Given data —
════

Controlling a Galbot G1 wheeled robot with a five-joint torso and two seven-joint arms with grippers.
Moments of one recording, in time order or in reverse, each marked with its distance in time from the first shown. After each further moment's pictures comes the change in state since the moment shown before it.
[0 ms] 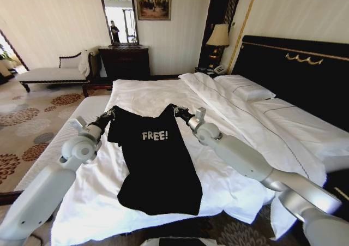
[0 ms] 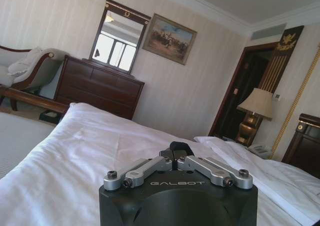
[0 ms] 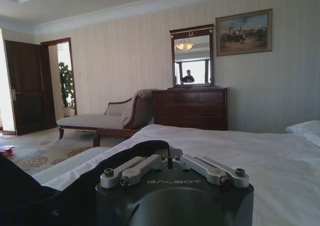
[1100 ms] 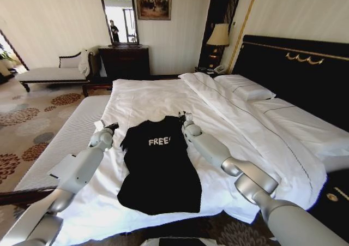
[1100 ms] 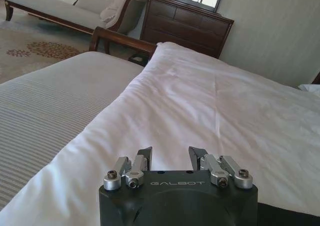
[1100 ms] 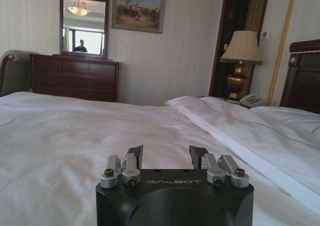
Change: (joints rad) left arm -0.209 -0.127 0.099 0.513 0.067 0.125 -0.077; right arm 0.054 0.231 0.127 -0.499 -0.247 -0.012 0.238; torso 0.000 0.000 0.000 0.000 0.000
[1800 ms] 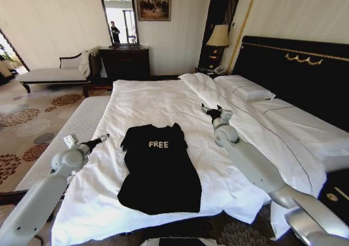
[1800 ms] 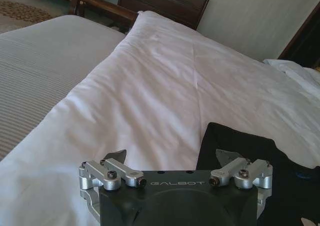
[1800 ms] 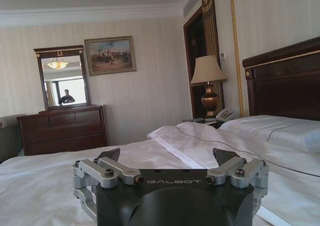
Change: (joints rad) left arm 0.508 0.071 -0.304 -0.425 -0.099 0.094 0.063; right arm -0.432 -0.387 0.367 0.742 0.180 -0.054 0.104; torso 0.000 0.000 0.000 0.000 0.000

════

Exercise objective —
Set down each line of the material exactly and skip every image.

Result for this task —
Controlling a Galbot G1 wheeled robot with a five-joint torso and two seven-joint arms with grippers.
Moments of one recording, in time order or in reverse, each marked with its distance in time from the first shown. After each further moment's pictures comes the change in state since the moment shown before it.
[0 ms] 
[0 ms] 
[0 ms] 
[1100 ms] 
[1100 ms] 
[1100 ms] 
Change: (joints rad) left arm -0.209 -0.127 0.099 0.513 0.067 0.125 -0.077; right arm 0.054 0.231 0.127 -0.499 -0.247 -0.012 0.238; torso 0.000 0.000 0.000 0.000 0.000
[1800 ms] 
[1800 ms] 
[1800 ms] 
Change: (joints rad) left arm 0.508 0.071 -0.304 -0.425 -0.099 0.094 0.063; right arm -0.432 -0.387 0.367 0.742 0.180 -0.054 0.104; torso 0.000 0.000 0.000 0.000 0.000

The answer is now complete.